Of 2,488 hospital admissions for acute APAP OD, 94 met inclusion criteria. Treatment with acetylcysteine, mostly intravenously, was begun in all cases within 24 h of ingestion. The initial AT concentration was already elevated in most patients at presentation [median 211 (IQR 77-511) IU/L obtained at 15.3 (12.1-19.2) h postingestion], and exceeded 100 IU/L in almost all patients within 24 h of ingestion. Serum AT concentrations rose rapidly [doubling time 9.5 h (95% CI: 8.7-10.4 h)], especially in patients who developed AT > 1,000 IU/L within 48 h of ingestion. Coagulopathy was worse in these patients and in those with an AT > 250 IU/L during the first 12 h of treatment with acetylcysteine.

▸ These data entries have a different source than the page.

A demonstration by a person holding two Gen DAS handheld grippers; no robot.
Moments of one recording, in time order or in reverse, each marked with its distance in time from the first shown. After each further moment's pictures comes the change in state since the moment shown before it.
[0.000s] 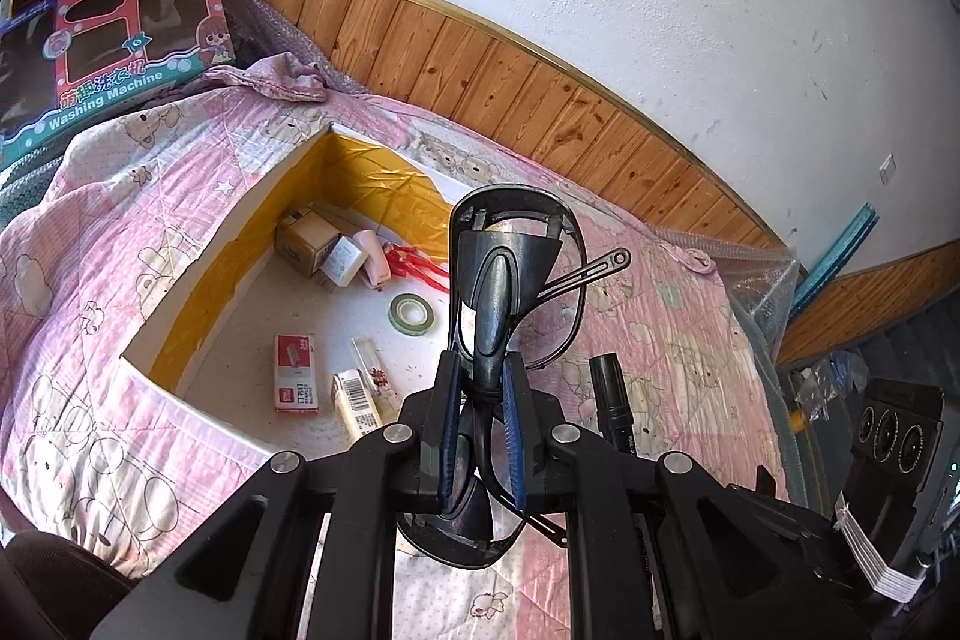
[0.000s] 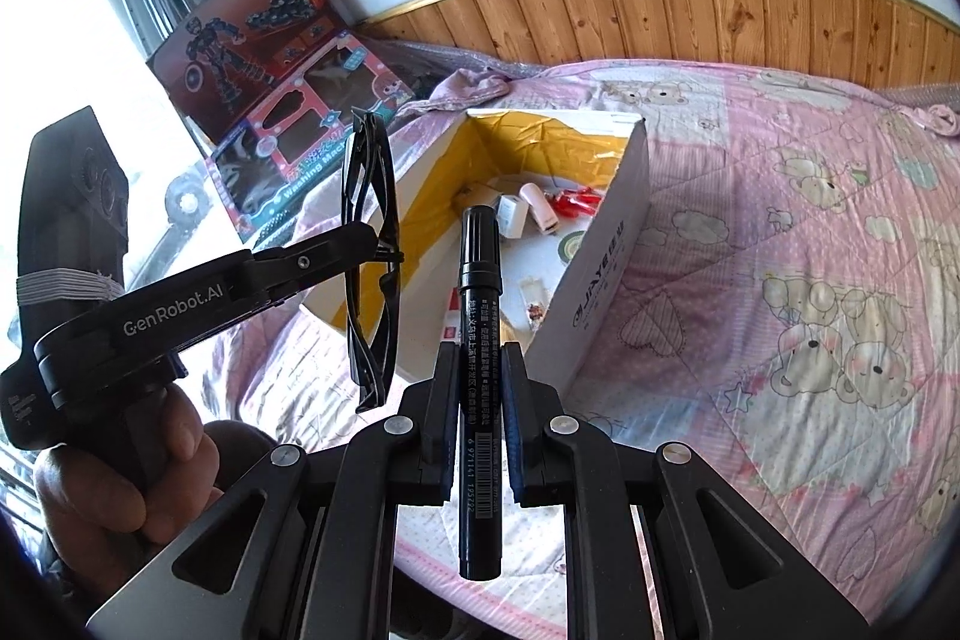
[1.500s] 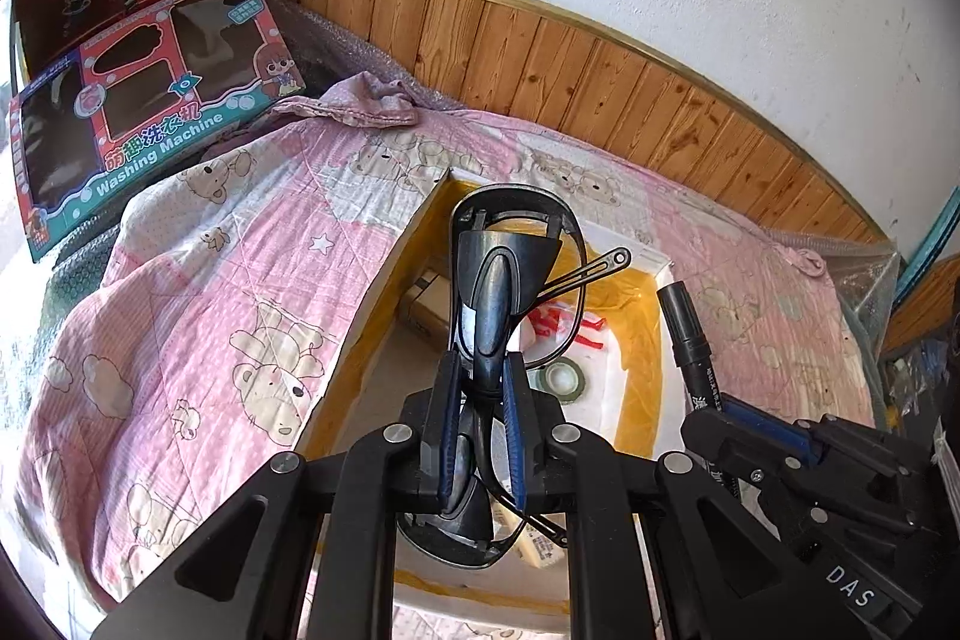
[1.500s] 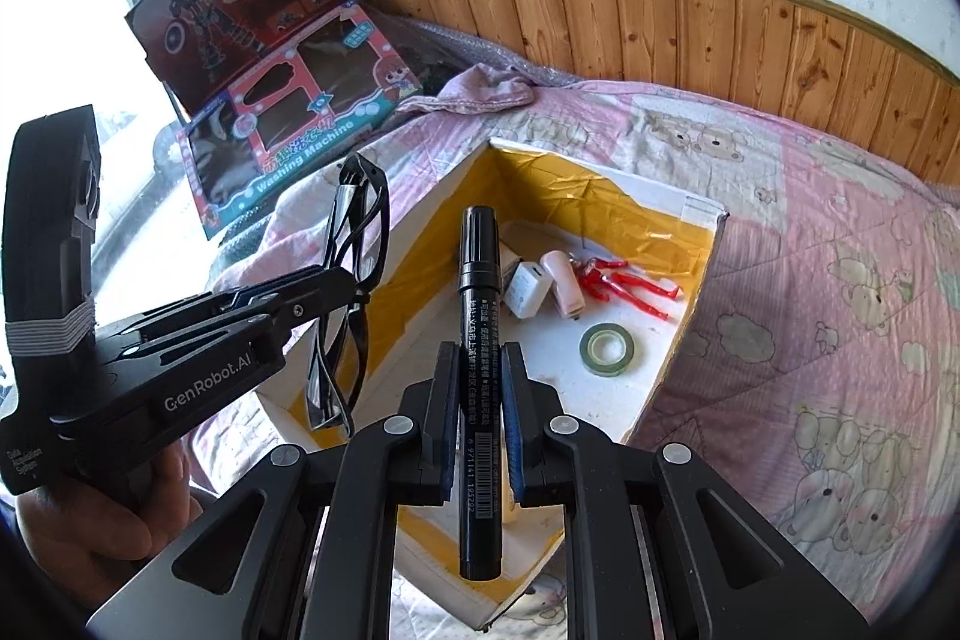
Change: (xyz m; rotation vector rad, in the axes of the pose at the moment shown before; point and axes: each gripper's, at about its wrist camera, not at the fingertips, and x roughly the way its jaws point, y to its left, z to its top) left arm 0.056 0.062 0.066 0.091 0.045 0.255; right arm 0.105 0.018 0.089 -0.131 0.070 -0.057
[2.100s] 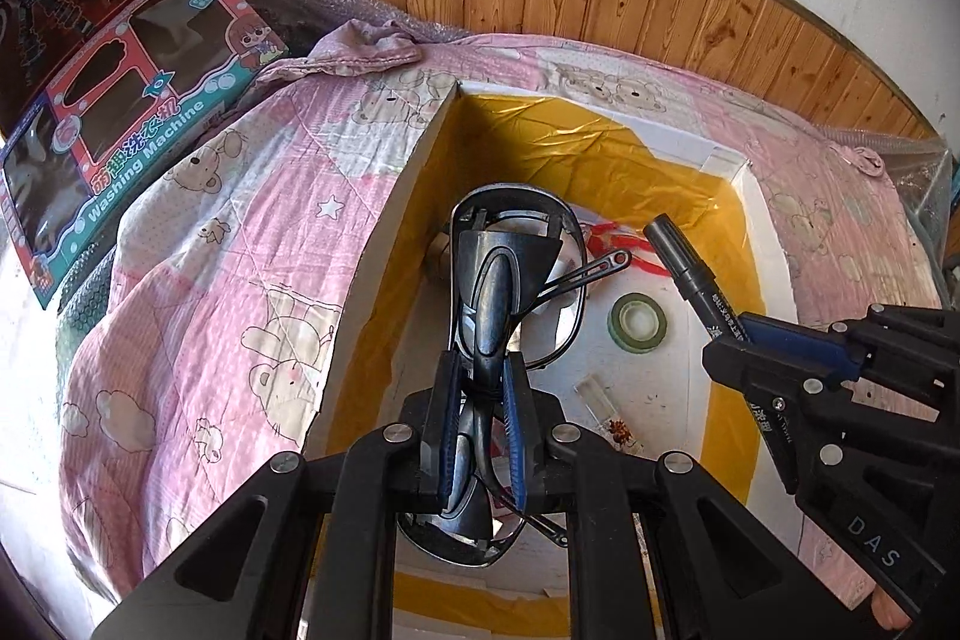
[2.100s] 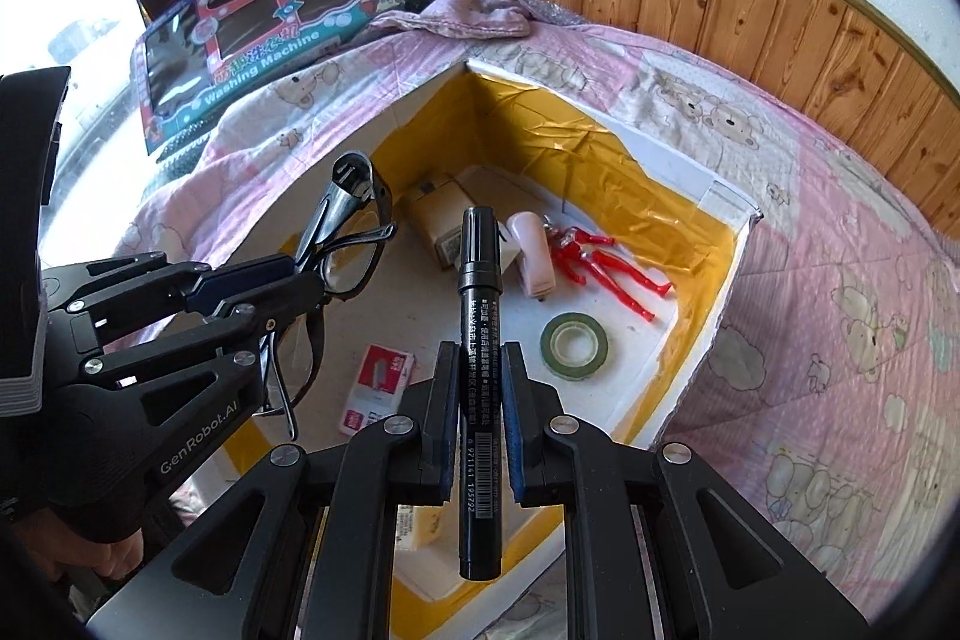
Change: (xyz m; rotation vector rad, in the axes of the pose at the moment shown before) left arm 0.069 -0.007 -0.007 0.155 0.149 0.124; right arm 0.074 -0.014 0.014 -0.140 0.166 -0.103
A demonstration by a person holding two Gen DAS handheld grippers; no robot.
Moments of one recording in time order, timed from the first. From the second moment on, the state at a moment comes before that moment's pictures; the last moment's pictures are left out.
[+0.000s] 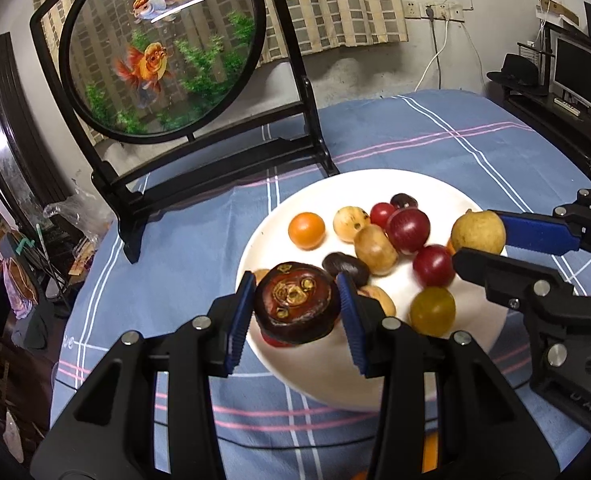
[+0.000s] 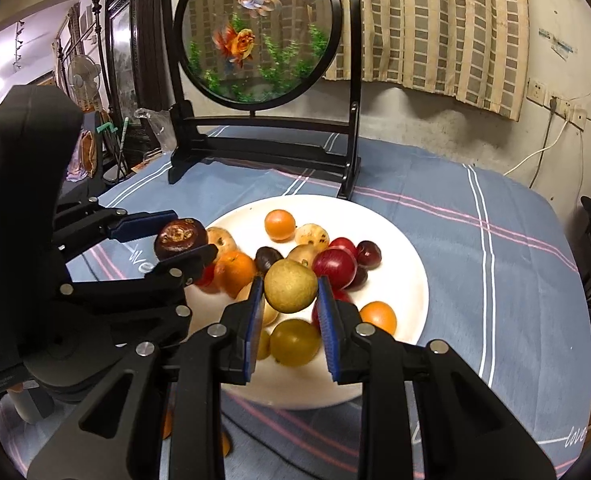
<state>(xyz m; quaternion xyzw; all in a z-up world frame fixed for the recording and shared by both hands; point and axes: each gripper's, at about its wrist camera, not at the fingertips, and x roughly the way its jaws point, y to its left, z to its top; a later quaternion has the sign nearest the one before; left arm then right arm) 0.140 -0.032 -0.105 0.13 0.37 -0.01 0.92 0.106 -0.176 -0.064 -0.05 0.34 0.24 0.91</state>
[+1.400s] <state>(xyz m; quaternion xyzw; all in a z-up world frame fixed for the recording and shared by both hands) 0.157 -0.033 -0.116 0.15 0.37 0.00 0.92 0.146 -0.178 -0.060 -0.05 0.37 0.19 0.91</state>
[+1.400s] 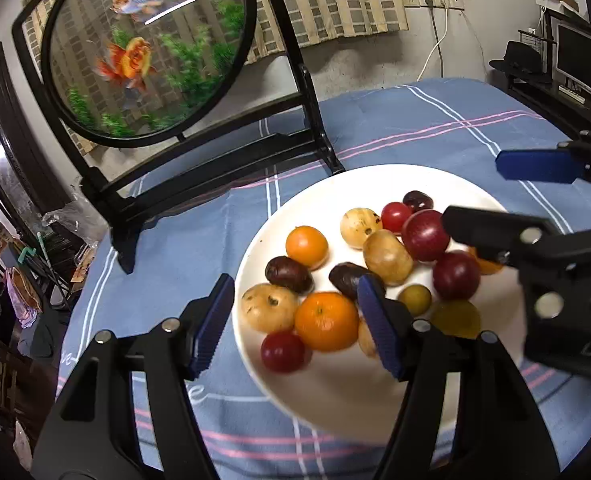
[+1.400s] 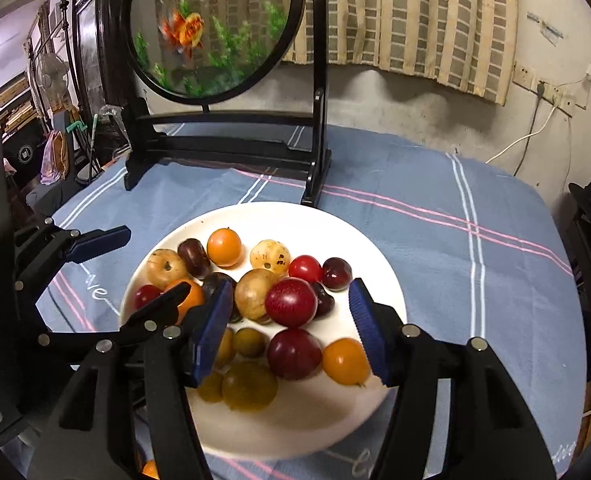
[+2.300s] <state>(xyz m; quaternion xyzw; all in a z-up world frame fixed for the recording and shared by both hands) -0.044 0.016 -0.113 0.09 0.38 -0.04 0.92 -0.071 -0.181 -0.096 -0.15 0.37 0.23 0.89</state>
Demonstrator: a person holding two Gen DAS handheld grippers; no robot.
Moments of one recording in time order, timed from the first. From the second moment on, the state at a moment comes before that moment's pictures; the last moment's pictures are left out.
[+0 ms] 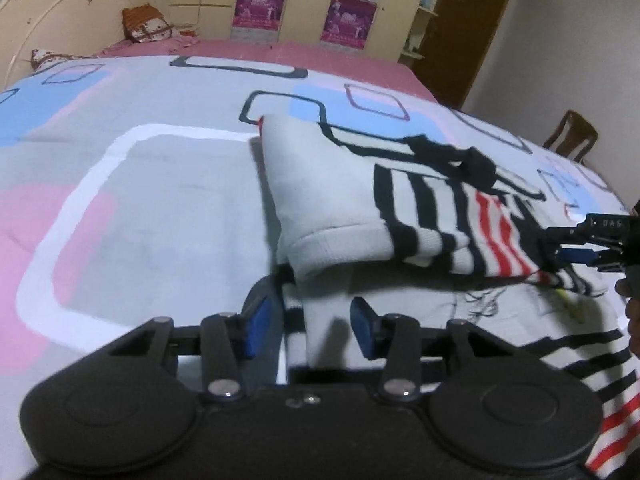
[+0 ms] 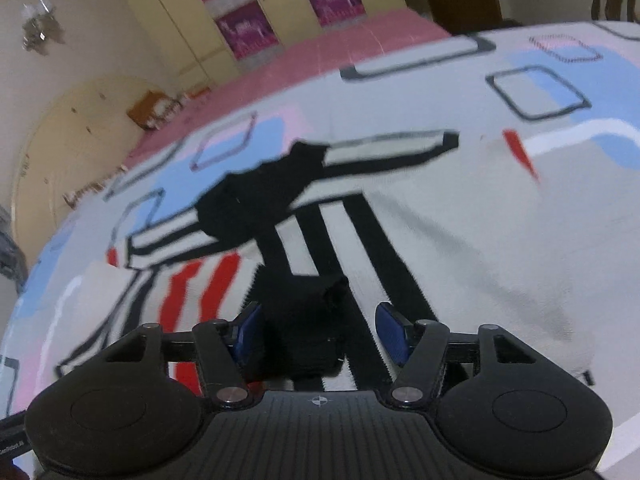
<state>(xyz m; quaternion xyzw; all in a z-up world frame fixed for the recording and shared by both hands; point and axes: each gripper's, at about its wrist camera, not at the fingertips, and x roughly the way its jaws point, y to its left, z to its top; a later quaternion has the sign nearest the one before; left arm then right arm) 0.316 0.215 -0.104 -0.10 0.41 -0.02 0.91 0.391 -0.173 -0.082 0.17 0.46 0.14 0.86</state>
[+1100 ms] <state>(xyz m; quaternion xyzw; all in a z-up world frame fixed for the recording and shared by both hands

DISCUSSION AND CONCLUSIONS

An abnormal and rapidly doubling AT at presentation is more typical in severely poisoned patients, as judged by the effects on clotting. These data suggest that risk prediction instruments may be improved by incorporating both the serum AT concentration at initiation of antidotal therapy and its rate of change. Further studies using such an approach are warranted.

摘要

背景

天冬氨酸转氨酶(AST)或丙氨酸转氨酶(ALT)升高是乙酰氨基酚(APAP)过量(OD)后肝毒性的最早迹象之一。然而,这种升高的时间和速度尚未得到很好的描述,这阻碍了早期风险预测。

目的

描述尽管接受治疗但仍发生肝毒性的急性 APAP OD 患者中 AST 释放的动力学。

方法

对来自加拿大乙酰氨基酚过量研究(CAOS)推导子集中的急性 APAP OD 患者进行描述性研究,这是一项大型多中心回顾性患者队列研究,研究对象为因 APAP 中毒住院的患者。

结果

在 2488 例因急性 APAP OD 住院的患者中,有 94 例符合纳入标准。在摄入后 24 小时内,所有患者均开始接受乙酰半胱氨酸治疗,主要是静脉内给药。大多数患者在就诊时的初始 AST 浓度已经升高[摄入后 15.3(12.1-19.2)小时获得的中位数为 211(IQR 77-511)IU/L],几乎所有患者在摄入后 24 小时内 AST 浓度均超过 100 IU/L。血清 AST 浓度迅速升高[倍增时间为 9.5 小时(95%CI:8.7-10.4 小时)],尤其是在摄入后 48 小时内 AST 超过 1000 IU/L 的患者中。这些患者的凝血功能障碍更差,在乙酰半胱氨酸治疗的前 12 小时内 AST 超过 250 IU/L 的患者中也存在这种情况。

讨论和结论

根据凝血功能的影响,就诊时出现异常且迅速倍增的 AST 更常见于重度中毒患者。这些数据表明,通过将解毒治疗开始时的血清 AST 浓度及其变化率纳入风险预测工具,可能会改善风险预测工具。需要进一步使用这种方法的研究。